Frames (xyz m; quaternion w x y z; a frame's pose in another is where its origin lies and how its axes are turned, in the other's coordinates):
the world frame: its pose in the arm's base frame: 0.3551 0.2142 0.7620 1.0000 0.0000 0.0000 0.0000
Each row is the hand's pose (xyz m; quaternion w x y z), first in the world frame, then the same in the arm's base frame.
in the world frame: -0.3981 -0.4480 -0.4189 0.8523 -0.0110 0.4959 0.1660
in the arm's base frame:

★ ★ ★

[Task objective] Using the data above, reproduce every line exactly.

[Response for this exercise]
Frames (xyz m; quaternion w x y z; a frame's pose in another is where its origin lies and how its axes are turned, in the other's coordinates):
the world frame: its pose in the arm's base frame: 0.3551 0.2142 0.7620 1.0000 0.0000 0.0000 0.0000
Each row is the hand's pose (xyz m; quaternion w x y z), first in the world frame, then the same in the arm's base frame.
in the world frame: -0.3981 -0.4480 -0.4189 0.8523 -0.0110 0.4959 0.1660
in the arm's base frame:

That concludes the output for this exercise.